We need a reset

Facebook bashing is in. It feels like every lawmaker has now given vent to their indignation to enhance their public profile. The German Minister of Justice summoned the company’s European director of policy, the Federal Cartel Office is conducting an investigation, and everyone is threatening consequences. There’s a similar picture on the other side of the Atlantic: Mark Zuckerberg even had to testify before Congress. That’s nothing but symbolic politics. After all, everyone knew long before the Cambridge Analytica scandal that the major U.S. Internet companies glean all the data they can about users in all possible ways in order to make money from it. No one has taken effective action against that to date. And that won’t change fundamentally as long as politicians believe the story they’re fed, namely that there’s a fair deal — “service for data.”

“Fair” would mean that all parties know what they’re letting themselves in for and also consented to that. In this complex and highly opaque world, however, no one has the slightest chance of finding out how and where all their data is collected, what happens to it and with whom it’s shared and for what purposes. In particular the widespread practice of tracking — the process of identifying and keeping tracks on website visitors and creating a profile of them — is completely obscure. Most users are aware that personal data is transferred to the platform operators when they use Facebook and Google, but hardly anyone knows that all their online activities are analyzed and stored. The Silicon Valley giants store detailed profiles on each of us — whether we use their platforms or not — containing not only general demographic data and what we’re interested in buying, but also highly private information on our personal finances and health, sexual preferences, political views, relationships, movements, etc.

No one can say for certain how and by whom this data is used and for what purpose. However, we know for sure that there are many parties who are interested in this data: advertisers, election campaign strategists, insurance companies — and hackers and intelligence services. We also know that no one can rely on the promises of those who collect the data: They revise their pledges only all too often in the course of time, yet the data is stored forever. Facebook, for example, has long tapped into data from WhatsApp, despite previous assurances to the contrary. Yahoo’s vast wealth of data is now in the hands of Verizon — a provider that already knows a lot about users through its ISP business. And we read almost weekly about data leaks — sometimes as a result of hacking, sometimes due to technical failure or — as was the case this time in the Cambridge Analytica affair — due to overly lax internal rules or reluctance to enforce them.

But it’s not enough to point the finger at the big players in Silicon Valley. The entire Internet economy, including publishers and advertisers over here, is part of the system — whether as beneficiaries of the data or suppliers of it. Our study Tracking the Trackers shows, for example, that tracking scripts collect data on user behavior on just under 80 percent of all websites. Just about all publishers are compelled to monitor users as well — after all, Google (including YouTube) and Facebook have created mighty advertising platforms and data oligopolies hardly anyone can evade. Even to publish an article here on Medium.com, you need a Google or Facebook account, as it is required for sign up. And of course Google and Facebook also track you on this page while you read this. That’s precisely the problem.

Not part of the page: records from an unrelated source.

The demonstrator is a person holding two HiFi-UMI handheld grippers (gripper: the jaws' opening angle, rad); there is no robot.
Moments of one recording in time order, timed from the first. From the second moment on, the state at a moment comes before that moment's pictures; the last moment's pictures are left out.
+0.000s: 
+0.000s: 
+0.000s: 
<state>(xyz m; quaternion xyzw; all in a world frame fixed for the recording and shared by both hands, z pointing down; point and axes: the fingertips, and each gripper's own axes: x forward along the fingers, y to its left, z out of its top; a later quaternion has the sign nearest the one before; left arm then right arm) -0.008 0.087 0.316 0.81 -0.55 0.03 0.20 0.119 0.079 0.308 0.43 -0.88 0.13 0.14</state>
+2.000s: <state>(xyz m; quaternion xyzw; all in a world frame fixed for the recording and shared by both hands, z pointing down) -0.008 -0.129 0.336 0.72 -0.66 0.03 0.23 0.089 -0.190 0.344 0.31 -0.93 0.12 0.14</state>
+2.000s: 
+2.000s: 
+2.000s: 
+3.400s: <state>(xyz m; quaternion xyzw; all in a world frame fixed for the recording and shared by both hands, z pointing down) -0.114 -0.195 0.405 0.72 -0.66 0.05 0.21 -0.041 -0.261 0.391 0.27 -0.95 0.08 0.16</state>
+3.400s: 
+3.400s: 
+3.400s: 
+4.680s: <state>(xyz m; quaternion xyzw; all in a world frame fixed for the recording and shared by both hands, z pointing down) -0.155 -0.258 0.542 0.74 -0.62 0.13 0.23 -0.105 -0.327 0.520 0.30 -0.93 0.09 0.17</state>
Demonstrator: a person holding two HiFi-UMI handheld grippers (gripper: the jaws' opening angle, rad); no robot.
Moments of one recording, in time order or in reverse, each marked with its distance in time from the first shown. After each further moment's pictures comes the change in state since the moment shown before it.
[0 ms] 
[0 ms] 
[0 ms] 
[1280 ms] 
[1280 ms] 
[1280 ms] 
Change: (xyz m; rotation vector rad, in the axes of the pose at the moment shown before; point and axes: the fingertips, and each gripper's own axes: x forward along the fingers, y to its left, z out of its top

Facebook may have been much reviled recently, but it is only the number two data leech: Whereas the social network monitors “only” 27.1% of the website page loads according to our study Tracking the Trackers, Google’s tracking scripts boasts twice the reach (60.3%). What would happen if the next data leak were to hit Google or if an authoritarian government were to gain access to the data by force doesn’t bear thinking about.

We at Cliqz are convinced that there’s no such thing as “secure” profile creation. That’s why we’ve developed our products in such a way that they completely dispense with the need for transfer of personal data and yet work for users and advertisers alike — even targeting is possible with them. Instead of storing it on servers as is customary, we leave all of the data that might be used to identify and track users on the device and hence in the possession and under the control of the users. So products and business models that offer true data protection are feasible! Yet privacy by design also entails more complex business models and higher development costs. The players won’t therefore change their practices voluntarily.

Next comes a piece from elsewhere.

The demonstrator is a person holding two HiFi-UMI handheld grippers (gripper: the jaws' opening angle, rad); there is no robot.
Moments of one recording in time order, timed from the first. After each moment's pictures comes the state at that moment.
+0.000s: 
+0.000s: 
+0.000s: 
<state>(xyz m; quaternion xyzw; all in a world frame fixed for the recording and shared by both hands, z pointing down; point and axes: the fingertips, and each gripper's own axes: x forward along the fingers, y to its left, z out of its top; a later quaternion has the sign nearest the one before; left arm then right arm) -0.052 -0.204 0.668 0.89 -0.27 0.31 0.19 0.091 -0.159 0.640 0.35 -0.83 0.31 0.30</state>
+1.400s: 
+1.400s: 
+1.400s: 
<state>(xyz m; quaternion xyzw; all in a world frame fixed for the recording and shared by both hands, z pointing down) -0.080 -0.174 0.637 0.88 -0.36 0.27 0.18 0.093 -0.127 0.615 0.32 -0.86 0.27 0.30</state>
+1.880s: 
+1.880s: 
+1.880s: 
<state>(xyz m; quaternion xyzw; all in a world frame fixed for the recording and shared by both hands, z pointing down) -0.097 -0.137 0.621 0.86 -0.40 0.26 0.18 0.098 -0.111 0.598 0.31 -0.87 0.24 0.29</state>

Instead of boosting their profile through symbolic politics, lawmakers should therefore fight to strengthen data protection law lastingly. The chances of doing that have never been as great as they are today. The General Data Protection Regulation (GDPR) and ePrivacy may be a good start in establishing a shield that protects privacy effectively in practice. For the first time in the history of the Internet, there is the option of pressing the reset button, of bringing about a fundamental change in business models in the Internet economy. The new rules must not be watered down by lobbying and should be regarded as a new start.

I hope that the public interest triggered by the “Facebook scandal” ensures lasting pressure on policymakers and business this time. Strong user rights are not the end of the Internet or the end of commercial providers. A genuine reset would be a chance for a better Internet. Europe has to make the start.